__EXERCISE DETAILS__
Leave out the pictures, and retype the remaining data exactly.

__STORED DATA__
==*==

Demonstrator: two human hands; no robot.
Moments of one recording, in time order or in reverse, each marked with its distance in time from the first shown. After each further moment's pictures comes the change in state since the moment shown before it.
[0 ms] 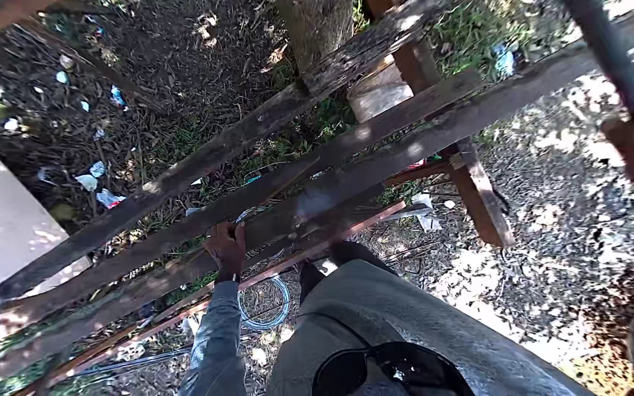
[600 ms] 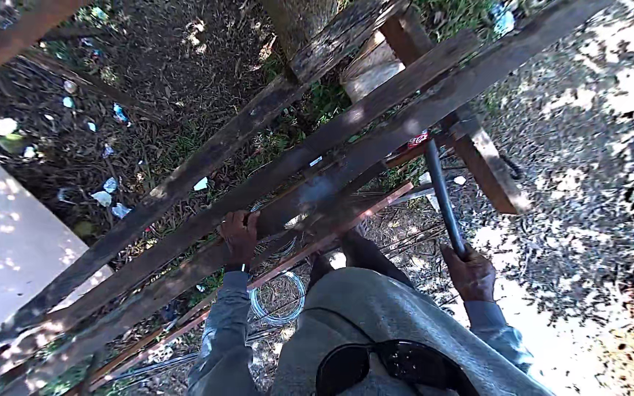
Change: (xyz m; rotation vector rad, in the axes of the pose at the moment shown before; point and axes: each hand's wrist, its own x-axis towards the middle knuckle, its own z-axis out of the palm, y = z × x) left_hand 0.013 0.023 -0.011 -0.126 -0.137 0.139; right_hand -0.252 0.069 0.216 0.256 -0.132 0.289
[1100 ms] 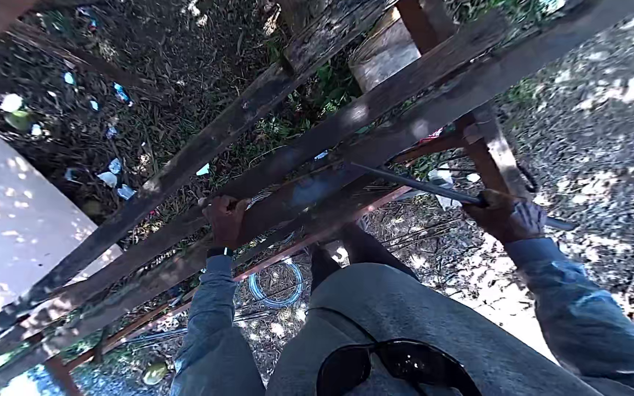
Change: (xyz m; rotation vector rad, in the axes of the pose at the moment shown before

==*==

__TASK OUTPUT__
Demonstrator: two human hands; no robot.
Moments of one recording, in time order or in reverse, each marked with its distance in time from the first shown. After each further moment's pictures comes the change in state since the moment shown before it.
[0 ms] 
[600 ms] 
Change: (xyz m; rotation vector rad, in the axes of the pose at the moment shown before; point and axes: each hand's wrist, its own x-axis towards the middle knuckle, its own z-axis out of the palm, y = z × x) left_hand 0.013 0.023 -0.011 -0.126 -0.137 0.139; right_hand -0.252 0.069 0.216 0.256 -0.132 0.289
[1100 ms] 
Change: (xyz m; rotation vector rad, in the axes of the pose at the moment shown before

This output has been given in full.